Suggs v. Sapp

20 Ga. 100 | Ga. | 1856

By the Court.

Benning, J.

delivering the opinion.

Were the negroes levied on subject to the levy? This is the sole question.

A legacy does not vest in the legatee until the executor has assented to it, or, at least, until the time has come when he ought to assent to it; and that time does not come until it is seen with reasonable certainty, that he will not need the legacy to enable him to pay claims of a higher rank than the claim of a legatee. This is a general principal of law.

And until property has vested in a person, it is not subject to be seized and sold for his debts.

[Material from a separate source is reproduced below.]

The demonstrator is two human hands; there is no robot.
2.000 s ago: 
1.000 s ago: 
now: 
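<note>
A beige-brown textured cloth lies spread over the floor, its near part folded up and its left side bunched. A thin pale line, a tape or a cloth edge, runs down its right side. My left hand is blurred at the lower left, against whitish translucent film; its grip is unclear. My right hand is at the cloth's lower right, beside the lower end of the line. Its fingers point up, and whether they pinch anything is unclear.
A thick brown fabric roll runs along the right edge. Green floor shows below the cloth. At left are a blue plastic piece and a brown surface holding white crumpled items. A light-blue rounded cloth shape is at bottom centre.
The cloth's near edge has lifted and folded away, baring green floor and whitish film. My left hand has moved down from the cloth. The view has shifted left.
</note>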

Had the executors, at the time of the levy, assented to Neal A. Sapp’s legacy in the negroes levied on? There is no pretence that they had. Had the time come when all higher claims on the negroes than Sapp’s, as legatee, had ceased to exist ? It had not; for it appears that debts to the amount of over three thousand dollars still existed against the executors, and that the will, itself, required the executors to hire out the negroes bequeathed in it to raise money with which to pay those debts. The legacy of Sapp was an undivided fourth of these negroes. It was these negroes, or a part of them, that were levied on. Therefore, the time had not come, when all higher claims upon the negroes had ceased to exist, and when, therefore, it was the duty of the executors to assent to Sapp’s legacy in the negroes. (See Colbert vs. Fox, 99 Dud. Rep.; Blake vs. Irving, 3 Kelly, 366; Bell vs. Bell, 1 Kelly, 367.)

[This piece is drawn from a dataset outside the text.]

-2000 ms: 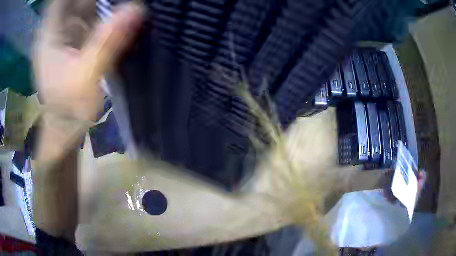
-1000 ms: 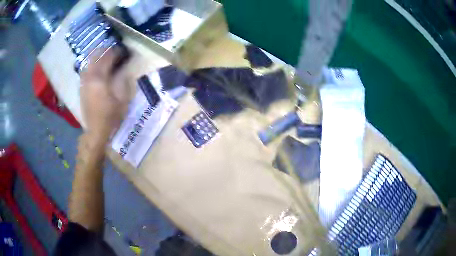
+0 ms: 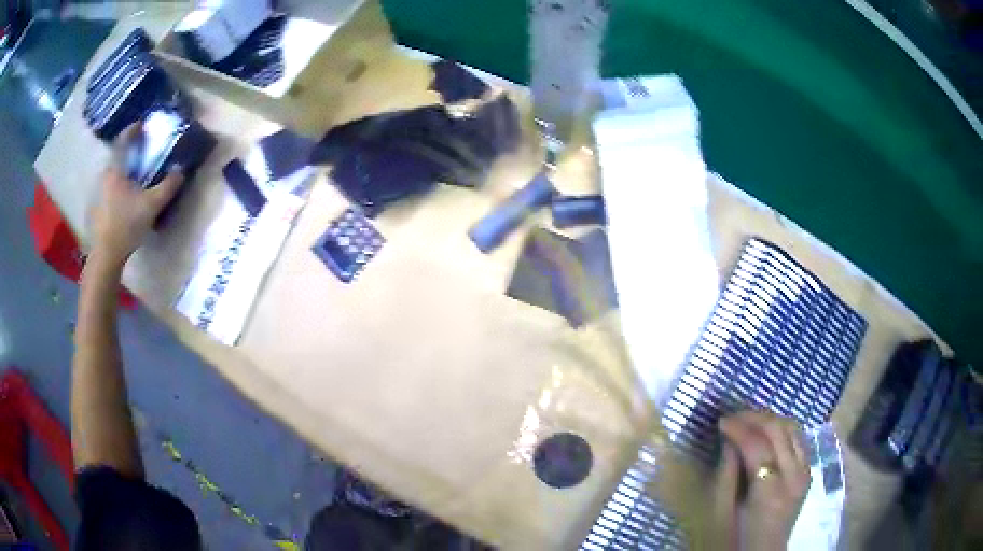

The interest that a partner or tenant’in common, or other such tenant has, is a vested interest. In this, it differs from .such an interest as that of Neal A. Sapp; and that it is sub*102ject to seizure and sale for the debts of the partner or tenant, (as the case may be,) is because it is a vested interest.

We think, therefore, that the judgment of the Court below was right.